Vasopressin is frequently used to treat catecholamine-resistant vasodilatory shock. It enhances the vasoconstrictor effects of catecholamines at concentrations of vasopressin that have none or only minimal intrinsic pressor effects. However, the vascular mechanisms underlying this combined pharmacological approach have not been fully elucidated.

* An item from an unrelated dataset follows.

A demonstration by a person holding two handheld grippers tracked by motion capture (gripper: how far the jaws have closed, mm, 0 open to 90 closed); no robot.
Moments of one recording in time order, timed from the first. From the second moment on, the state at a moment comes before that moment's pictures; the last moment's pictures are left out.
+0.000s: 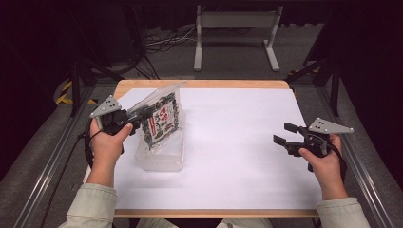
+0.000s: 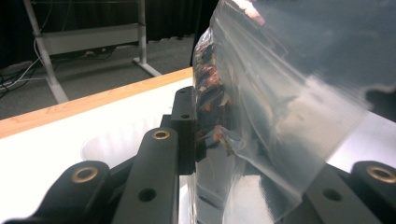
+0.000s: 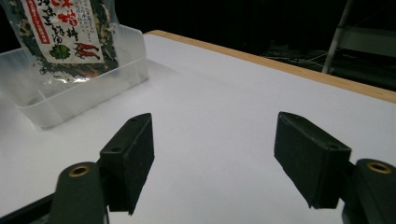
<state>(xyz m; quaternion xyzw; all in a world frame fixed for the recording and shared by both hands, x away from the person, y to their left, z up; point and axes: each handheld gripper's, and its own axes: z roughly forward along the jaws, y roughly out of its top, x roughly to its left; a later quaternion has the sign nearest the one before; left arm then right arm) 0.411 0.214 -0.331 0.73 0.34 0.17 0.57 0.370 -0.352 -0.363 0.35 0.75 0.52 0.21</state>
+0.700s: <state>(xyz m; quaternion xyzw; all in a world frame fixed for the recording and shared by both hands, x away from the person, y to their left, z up) 0.412 0.211 -0.327 0.71 0.37 0.21 0.56 0.370 -0.351 -0.362 0.35 0.75 0.52 0.21</state>
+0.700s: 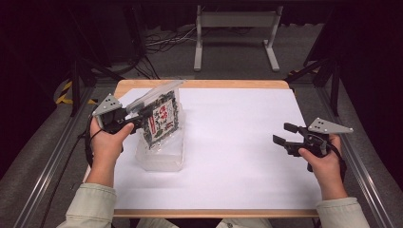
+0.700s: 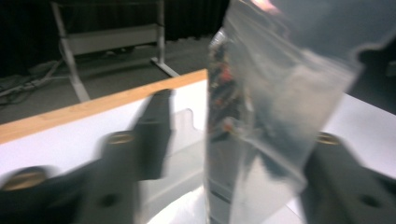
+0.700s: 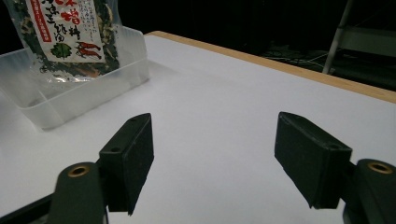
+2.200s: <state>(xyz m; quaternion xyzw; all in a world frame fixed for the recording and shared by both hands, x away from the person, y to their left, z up) 0.316 0.298 -0.425 0.74 0.37 0.22 0.51 0.348 -0.376 -0.412 0.37 0.73 0.52 0.23</state>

We used isometric tension measurements in vascular rings to investigate potential cellular mechanisms. Vascular rings (0.2 mm diameter) were harvested from the superior mesenteric artery of Wistar rats (2 to 4 months of age). Dose-response relationships were derived for vasopressin (VP) and norepinephrine (NE), in the absence and presence of a subpressor dose of VP (10(-9) M). The contribution of tyrosine kinase (TK), the TK pathway proteins SRC and PYK2, as well as protein kinase C (PKC) were determined by measuring the modulating influence of specific inhibitors on the pressor response to NE (10(-5) M) alone and the augmented pressor response to VP (10(-9) M).

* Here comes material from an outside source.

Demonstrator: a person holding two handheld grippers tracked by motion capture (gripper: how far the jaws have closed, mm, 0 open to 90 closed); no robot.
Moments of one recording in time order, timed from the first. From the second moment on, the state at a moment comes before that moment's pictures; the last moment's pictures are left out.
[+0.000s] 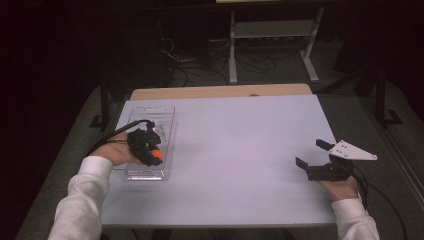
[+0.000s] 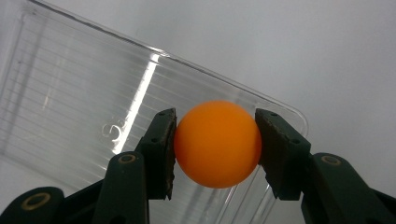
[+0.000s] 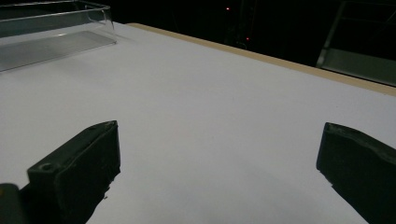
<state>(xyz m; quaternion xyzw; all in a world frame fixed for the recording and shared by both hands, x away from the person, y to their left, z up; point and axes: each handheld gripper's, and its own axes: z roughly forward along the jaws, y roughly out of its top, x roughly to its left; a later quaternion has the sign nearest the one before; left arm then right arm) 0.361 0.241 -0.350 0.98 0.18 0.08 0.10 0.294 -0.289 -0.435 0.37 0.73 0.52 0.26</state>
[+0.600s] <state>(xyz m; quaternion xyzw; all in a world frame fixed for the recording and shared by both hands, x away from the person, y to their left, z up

VP (10(-9) M) had only minimal pressor effect alone (10% of maximal response), but significantly increased the E(max) response to NE (587.8 ± 40.7 vs 331.2 ± 10.4 mg). TK inhibition completely abolished the pressor response to NE (100% vs 1.0% 0.5%) and the augmented VP response alone (100% vs 2.0% ± 1.01%). Both responses were significantly, but equally, decreased by SRC inhibition (63% ± 4.0% and 69% 1.0%). In contrast, inhibition of the TK molecule PYK2 with salicylate had differential inhibitory effects on the vasoconstrictor responses. Salicylate caused a greater inhibition of VP-induced augmented NE response in comparison with NE alone (62.1% ± 7% and 15% ± 2%). Inhibition of either the µ or γ PKC isoform significantly decreased both responses, but the magnitude of the inhibition was significantly different for each isoform. Inhibition of the γ PKC isoform significantly decreased the vasoconstriction responses to both NE and VP plus NE (82.9 ± 3.9 vs 32.8 ± 3.8). Inhibition of the µ PKC isoform significantly decreased both responses and completely abolished the VP-augmented response to NE.

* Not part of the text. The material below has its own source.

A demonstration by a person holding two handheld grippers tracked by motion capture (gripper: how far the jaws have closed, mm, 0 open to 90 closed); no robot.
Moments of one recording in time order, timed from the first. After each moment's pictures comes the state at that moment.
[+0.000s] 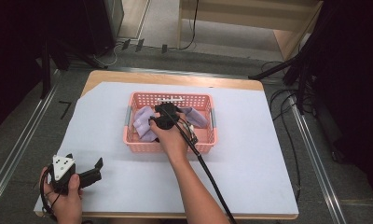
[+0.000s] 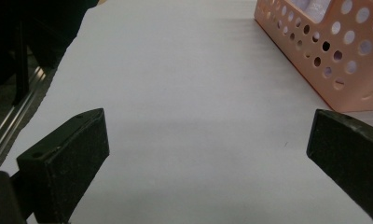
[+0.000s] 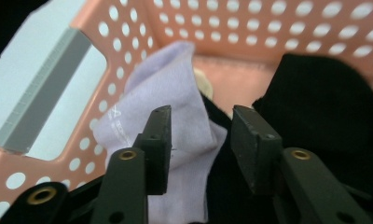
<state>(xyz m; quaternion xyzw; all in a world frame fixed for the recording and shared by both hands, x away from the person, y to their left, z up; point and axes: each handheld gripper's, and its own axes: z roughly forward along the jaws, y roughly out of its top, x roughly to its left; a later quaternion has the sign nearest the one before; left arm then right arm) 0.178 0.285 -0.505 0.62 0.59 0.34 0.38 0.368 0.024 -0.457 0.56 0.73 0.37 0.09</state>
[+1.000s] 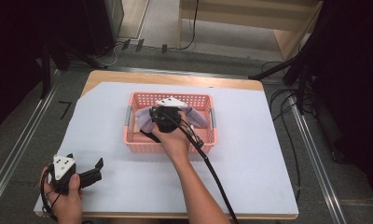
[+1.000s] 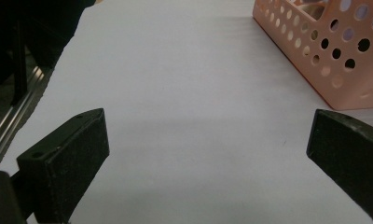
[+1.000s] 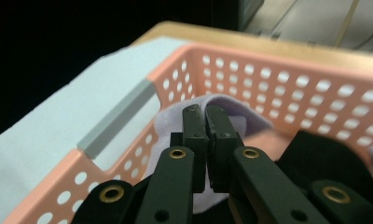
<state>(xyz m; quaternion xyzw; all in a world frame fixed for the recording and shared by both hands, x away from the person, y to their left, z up) 0.179 0.285 -0.505 0.63 0.59 0.34 0.38 0.347 0.012 -0.441 0.44 0.73 0.50 0.15</state>
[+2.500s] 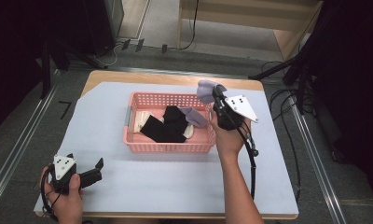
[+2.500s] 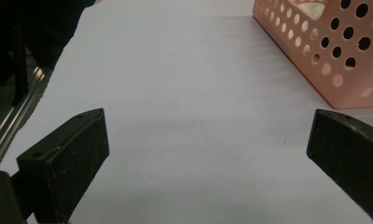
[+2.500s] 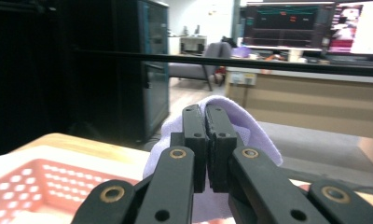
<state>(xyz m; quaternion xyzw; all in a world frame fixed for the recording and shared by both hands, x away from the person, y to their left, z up) 0.179 0.284 -0.505 0.63 0.59 0.34 0.38 0.332 -0.145 -0.401 0.43 0.58 0.57 0.39</state>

These data are consistent with a central role for TK in mediating both the NE response and the VP-augmented response. Moreover, PYK2 and the µ and γ isoforms of PKC seem to play a preferential role in mediating the augmented VP response. The apparent divergent roles of these pathways in mediating NE- versus VP-augmented pressor responses could potentially lead to new targeted therapies in catecholamine-resistant shock.